As far as I know, there's quite a few things that are going towards it. For a start, it uses Javascript - which many spambots can't execute, so it's inherently stopping a lot of spambots in that regard. (depending on if the owner has configured fallback, they may see a basic HTML version of the CAPTCHA).
But more to the point of determining a 'human' click to a 'possibly robot' (and show visual CAPTCHA) click:
IP Addresses - as mentioned, being on Tor IP addresses almost certainly leads to a trigger for the visual CAPTCHA. Also, being located in certain countries seems to increase probabilities, but I can't be certain on that.
Google Account and History, * perhaps* - I notice a lower incidence of the visual one firing on me when signed in, versus when I'm in Incognito mode. Also, if you've had a Google session watching YouTube videos, sending emails, you would be seen as a lesser threat than someone who's just loaded a page for the first time.

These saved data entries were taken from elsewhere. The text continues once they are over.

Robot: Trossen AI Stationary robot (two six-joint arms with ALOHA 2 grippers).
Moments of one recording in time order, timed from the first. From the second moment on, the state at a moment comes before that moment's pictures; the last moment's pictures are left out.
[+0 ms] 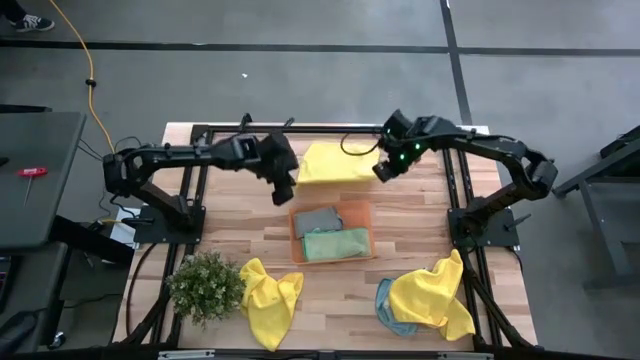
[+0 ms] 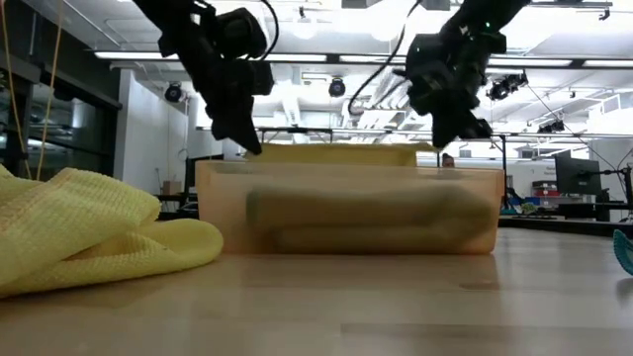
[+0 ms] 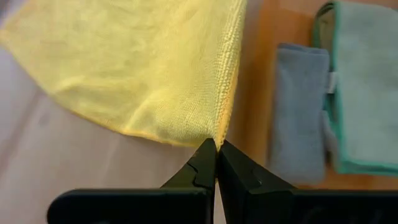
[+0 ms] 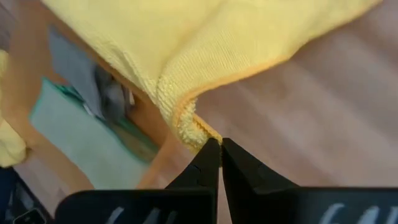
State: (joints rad) left arm 0.50 1.48 0.99 -0.52 0.18 0.01; right arm -0.60 1.46 1.11 -0.95 -0.35 0.35
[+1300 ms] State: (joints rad) left arm 0.39 1.60 0.98 -0.37 0.08 -0.09; right arm -0.56 1.40 0.93 -0.94 -0.32 0.17
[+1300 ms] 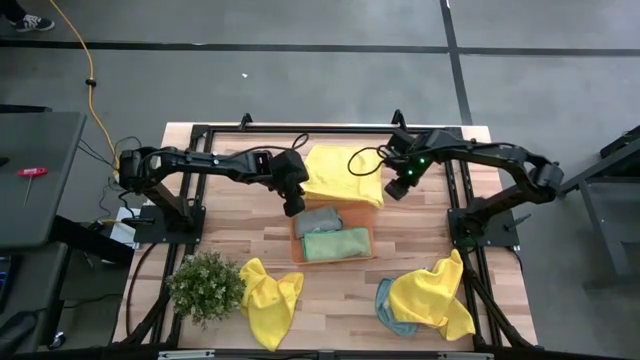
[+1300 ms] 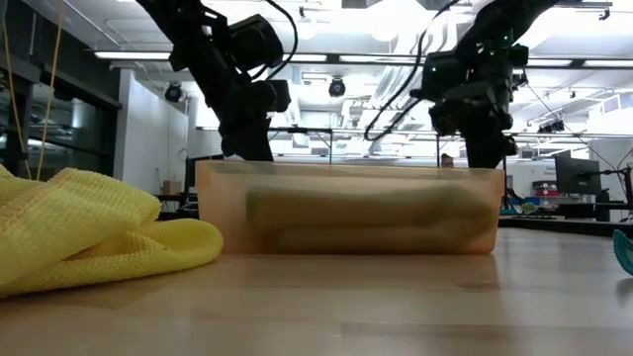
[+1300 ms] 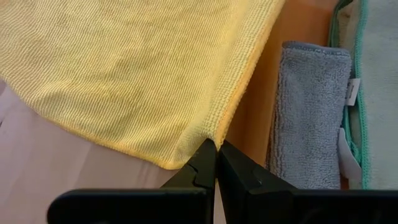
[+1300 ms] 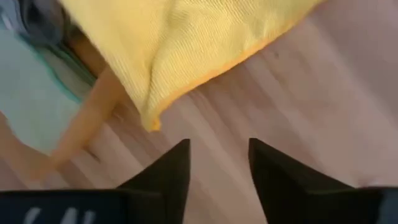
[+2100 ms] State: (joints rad) left arm 0.39 1.60 0.98 -0.37 0.09 -0.13; right arm -0.28 1.38 0.80 -0.87 -0.08 -0.33
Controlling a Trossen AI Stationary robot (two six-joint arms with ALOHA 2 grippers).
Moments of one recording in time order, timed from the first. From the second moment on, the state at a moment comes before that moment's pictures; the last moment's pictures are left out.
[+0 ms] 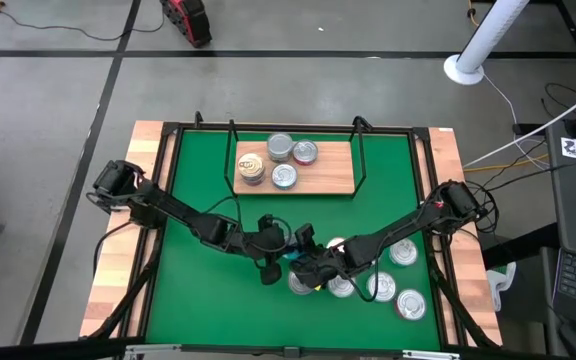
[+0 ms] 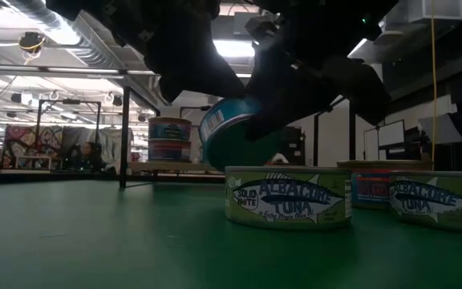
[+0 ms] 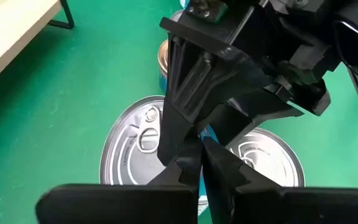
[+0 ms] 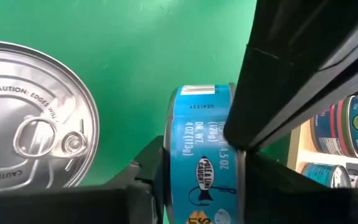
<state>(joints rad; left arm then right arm) -0.34 1.70 0.95 0.12 -0.35 -0.44 0.43 1.91 1.28 -0.32 0.57 -0.35</state>
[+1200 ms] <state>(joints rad) -0.25 1.27 0.95 -0.31 -0.35 -0.33 0.16 1.91 1.28 -0.25 0.85 -0.73</state>
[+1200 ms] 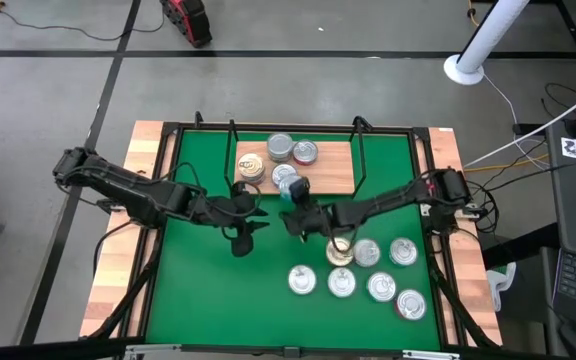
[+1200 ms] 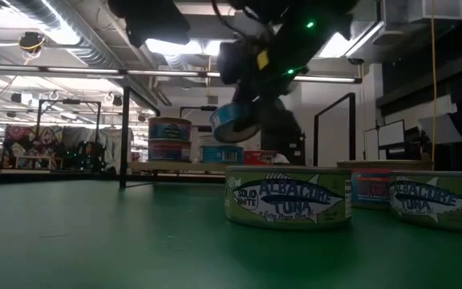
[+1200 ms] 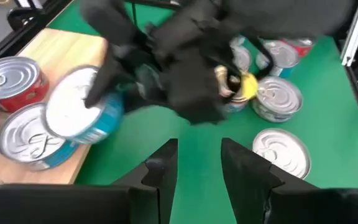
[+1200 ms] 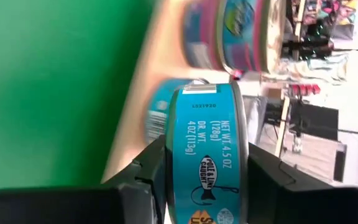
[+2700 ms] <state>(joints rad) -0.24 1.27 0.94 -0.36 -0.35 -0.29 -0.07 1.90 1.28 -0.11 0.56 -0.79</state>
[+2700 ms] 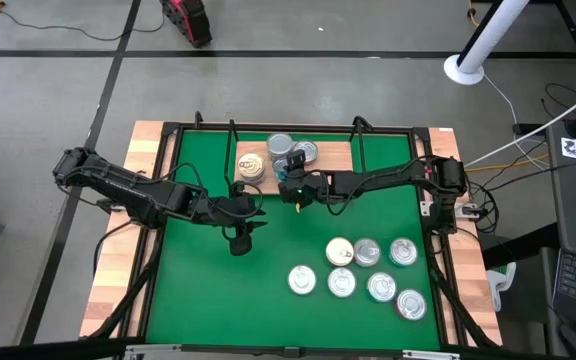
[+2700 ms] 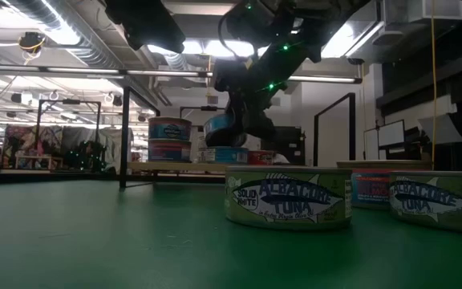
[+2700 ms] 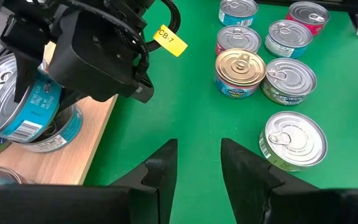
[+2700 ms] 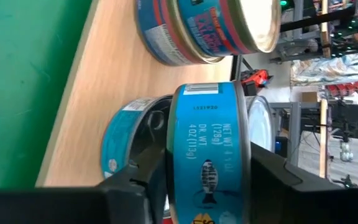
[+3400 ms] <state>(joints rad) -0.24 1.27 0.94 -0.36 -0.35 -0.29 -0.07 1.90 1.28 -0.13 0.59 -0.90</state>
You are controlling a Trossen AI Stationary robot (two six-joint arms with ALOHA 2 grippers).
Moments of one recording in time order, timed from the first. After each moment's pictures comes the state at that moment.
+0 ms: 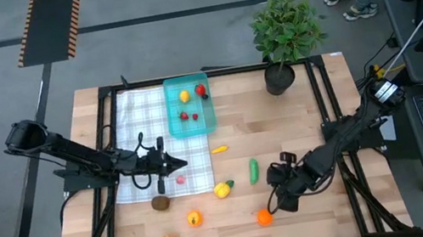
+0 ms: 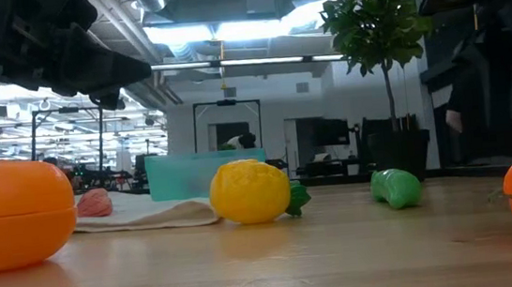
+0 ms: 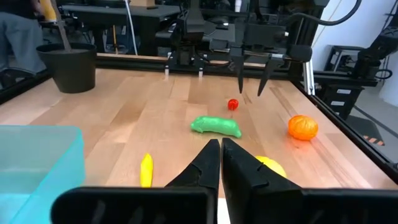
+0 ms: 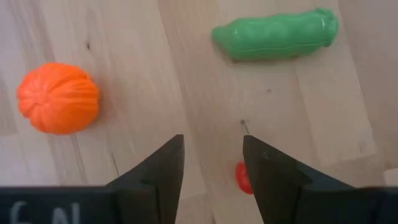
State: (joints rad) left arm -0.28 1.13 0.16 0.83 -0.28 -0.13; right arm 0.61 1.60 0.98 -0.67 0.24 0.86
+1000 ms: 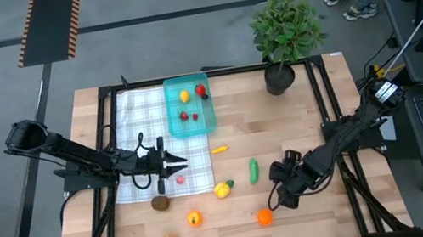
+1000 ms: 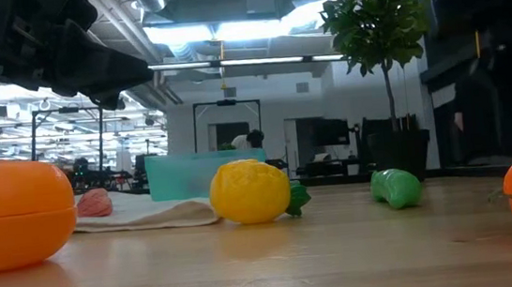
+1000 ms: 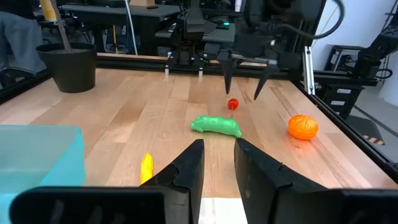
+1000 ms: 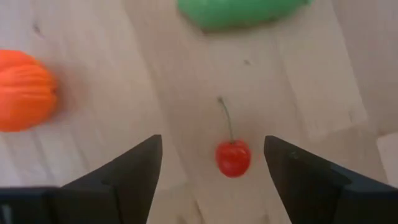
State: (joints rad) left arm -0.28 1.13 0.16 0.83 -0.28 -0.13; right arm 0.61 1.60 0.93 -0.68 0.23 0.95
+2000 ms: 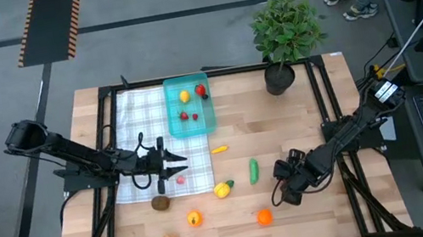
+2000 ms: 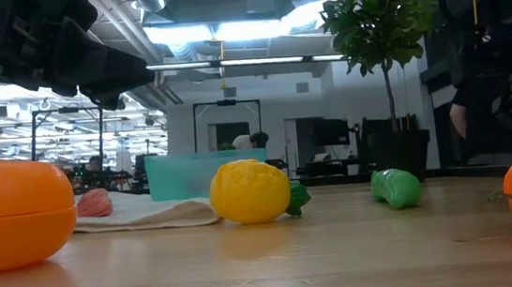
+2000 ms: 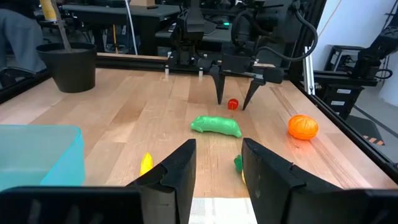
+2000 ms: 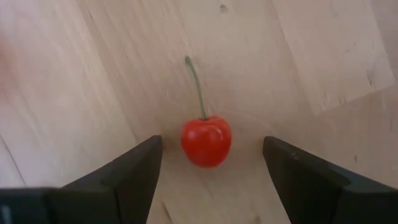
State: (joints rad) left arm -0.28 1.13 0.16 0.83 -0.28 -0.13; right arm 0.61 1.60 0.76 -0.54 0.21 0.99
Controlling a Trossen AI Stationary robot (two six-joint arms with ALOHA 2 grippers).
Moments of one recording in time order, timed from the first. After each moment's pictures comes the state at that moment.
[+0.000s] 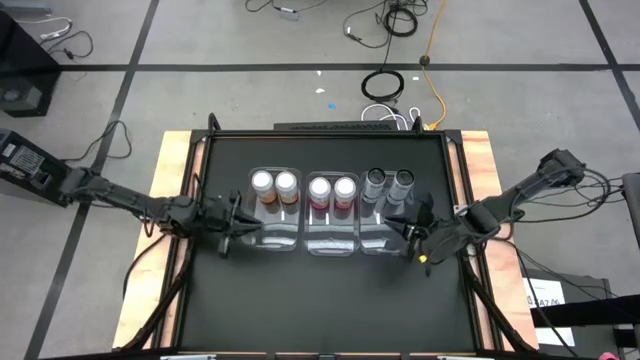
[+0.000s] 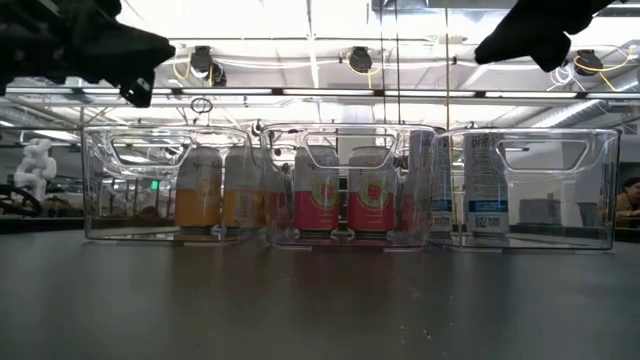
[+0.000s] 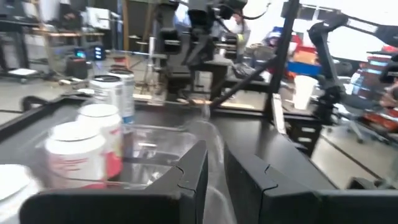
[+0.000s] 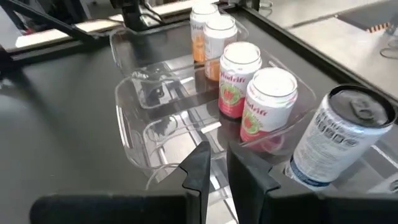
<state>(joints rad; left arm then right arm) -0.25 0.55 0.09 0.49 -0.14 -0.10 0.53 1.00 0.76 -0.48 0.76 0.67</state>
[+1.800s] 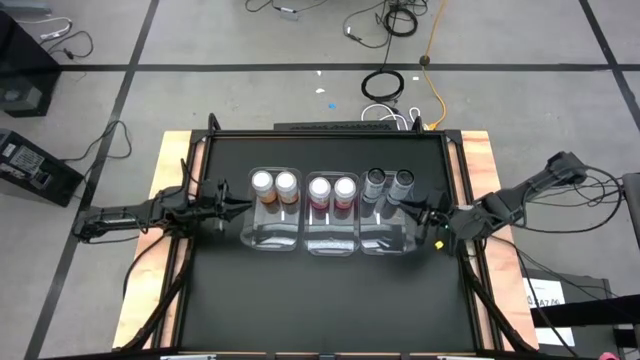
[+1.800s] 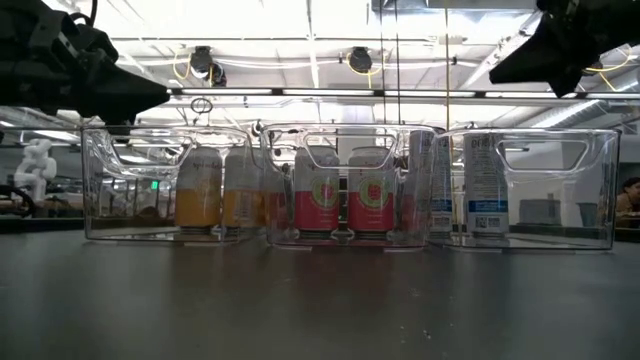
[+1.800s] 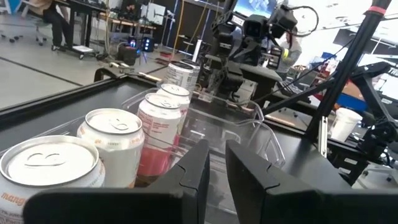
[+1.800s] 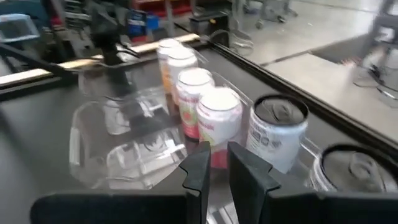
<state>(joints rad) 0.09 0.02 0.01 0.02 0.00 -0.28 0.50 0.66 0.49 -0.34 0.88 0.53</state>
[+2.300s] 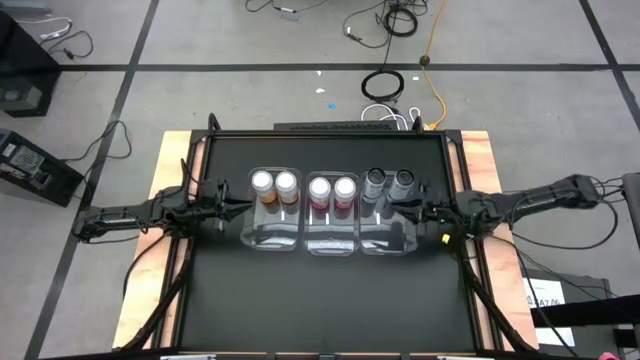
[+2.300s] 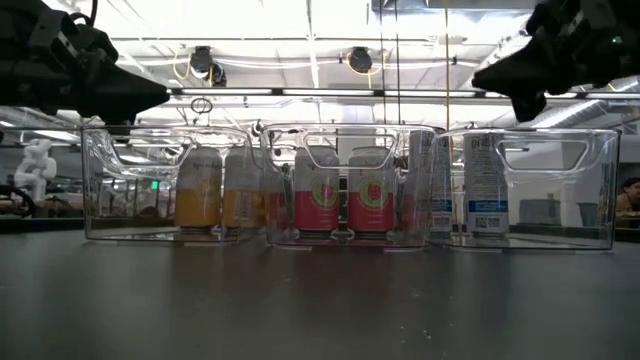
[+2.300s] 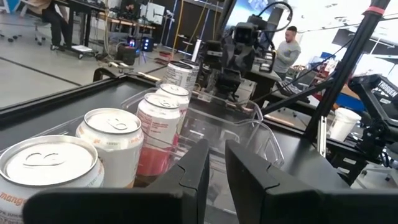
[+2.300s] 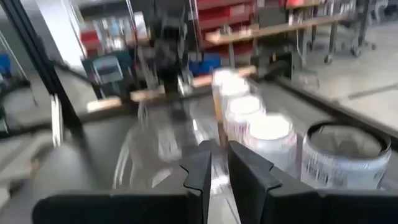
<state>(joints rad) 0.09 0.02 0.01 0.02 0.00 -0.28 0.17 0.50 0.21 0.20 0.34 0.22</state>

Page activity - I haven't deleved into this too far, but it seems they're using some sort of mechanism to detect how you're viewing the page. If one is to click the CAPTCHA as soon as the page is loaded, rather than after 30 seconds of form filling, they're seen as higher-risk.
Number of times anti-robot check completed - This is an obvious one. Eventually, if you keep ticking the box over an over, the higher the probability of the robot check firing. A spambot may be able to get through a form the first 3 times, but after that when the robot-check fires, they are stopped.